Putting together a game plan

“A basic initial step is to maintain all systems up to date with the most recent versions and updates. The vast majority of ransomware takes advantage of known security flaws in popular operating systems and software like Microsoft Windows, Office, and Acrobat Reader. Fixes and upgrades are typically already available from these software vendors, and it is up to enterprises to ensure that these patches and upgrades are applied as promptly as possible in their IT infrastructure.”

One of the biggest fallacies in resolving ransomware attacks, according to Mr. Ranga, is paying the ransom.

“It’s believed that a third to half of infected organizations pay a ransom to criminals holding their data hostage,” he says, “but there’s no assurance you’ll get your data back.”
The real cost, regardless of whether you pay, is correcting the vulnerabilities in your system in the first place, which is estimated to cost 10 times the typical ransom.

“Educated employees are less likely to open infected attachments, putting the company at risk,” Mr. Ranga added.
“Educating employees about ransomware and security hazards reduces the probability of infection significantly.” Phishing emails and malicious content, such as ransomware, can be taught to users.”

There are also a number of technical solutions that may be implemented in an organization’s IT system to prevent ransomware from being executed or propagating once it has been discovered.
Many solutions on the market are continuously updated by their suppliers, but there is no guarantee that they will detect the latest ransomware threats.
Mr. Ranga, on the other hand, believes that organizations must be proactive in order to limit the impact of a prospective ransomware assault.

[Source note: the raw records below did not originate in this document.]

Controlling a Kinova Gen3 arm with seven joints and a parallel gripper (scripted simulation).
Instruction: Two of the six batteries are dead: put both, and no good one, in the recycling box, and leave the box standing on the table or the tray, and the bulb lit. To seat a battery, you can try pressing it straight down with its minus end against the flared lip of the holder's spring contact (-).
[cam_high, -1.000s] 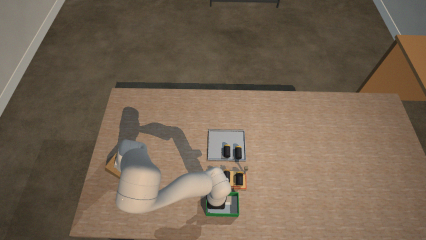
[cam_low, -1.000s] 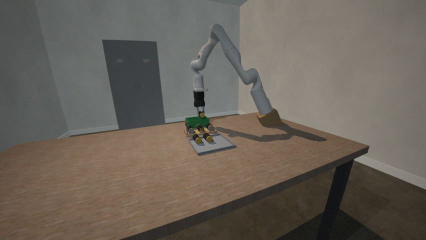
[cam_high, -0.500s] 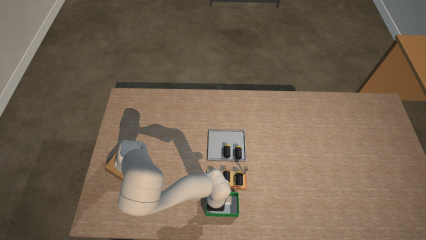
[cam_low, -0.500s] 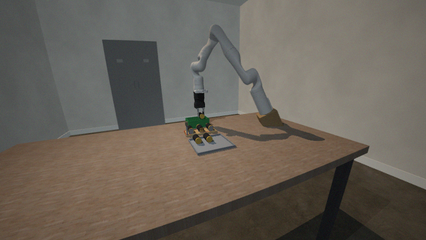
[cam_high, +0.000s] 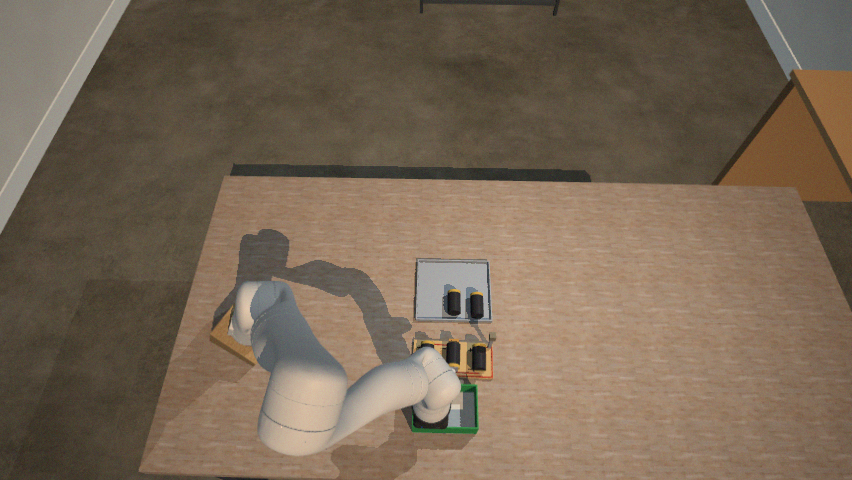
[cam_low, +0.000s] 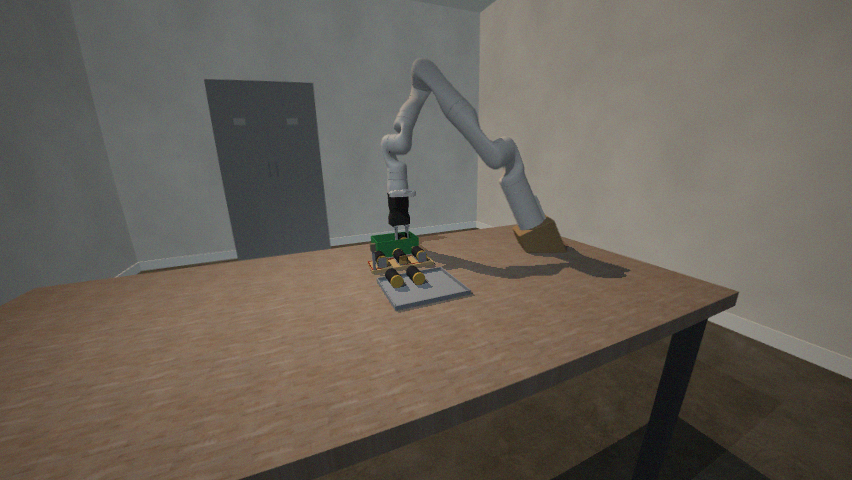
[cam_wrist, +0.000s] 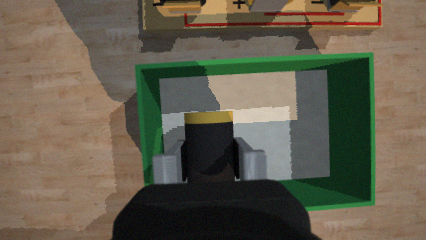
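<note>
The green recycling box is 3 cm below my hand, 3 cm ahead of it and 2 cm to the left of it. Also, from my hand: grey tray (34 cm to the left, 4 cm below, 3 cm ahead).
</note>
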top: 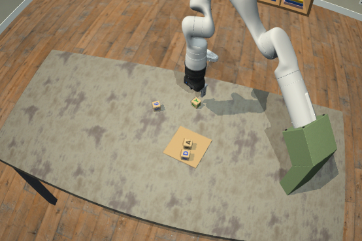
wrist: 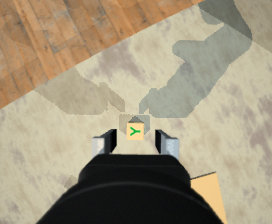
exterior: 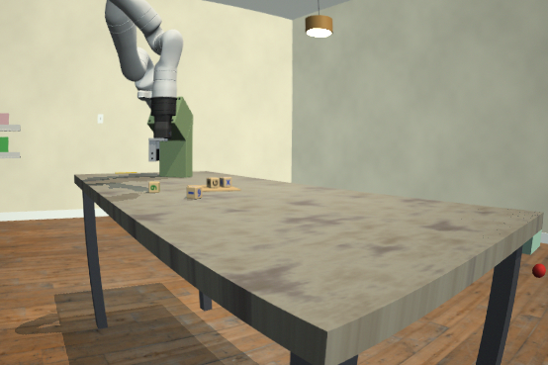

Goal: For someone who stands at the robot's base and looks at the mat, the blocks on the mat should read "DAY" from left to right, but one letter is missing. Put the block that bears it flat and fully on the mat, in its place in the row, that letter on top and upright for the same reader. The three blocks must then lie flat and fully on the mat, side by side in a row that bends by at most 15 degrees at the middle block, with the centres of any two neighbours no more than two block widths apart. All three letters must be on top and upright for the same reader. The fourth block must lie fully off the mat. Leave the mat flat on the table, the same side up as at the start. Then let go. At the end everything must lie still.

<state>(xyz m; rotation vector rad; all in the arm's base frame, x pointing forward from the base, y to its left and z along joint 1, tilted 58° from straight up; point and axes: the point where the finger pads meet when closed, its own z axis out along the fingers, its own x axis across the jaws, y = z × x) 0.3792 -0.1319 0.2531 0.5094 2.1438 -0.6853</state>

“Organisations must always have recent and complete backups, which will be a lifeline if they are targeted and want to recover data without paying the ransom.” Not only should you back up your data, but you should also test it on a regular basis to verify that it is comprehensive, accurate, and relevant. Organizations frequently learn that the backups they thought they had were partial or ineffective, putting them in the precise scenario they hoped to avoid.”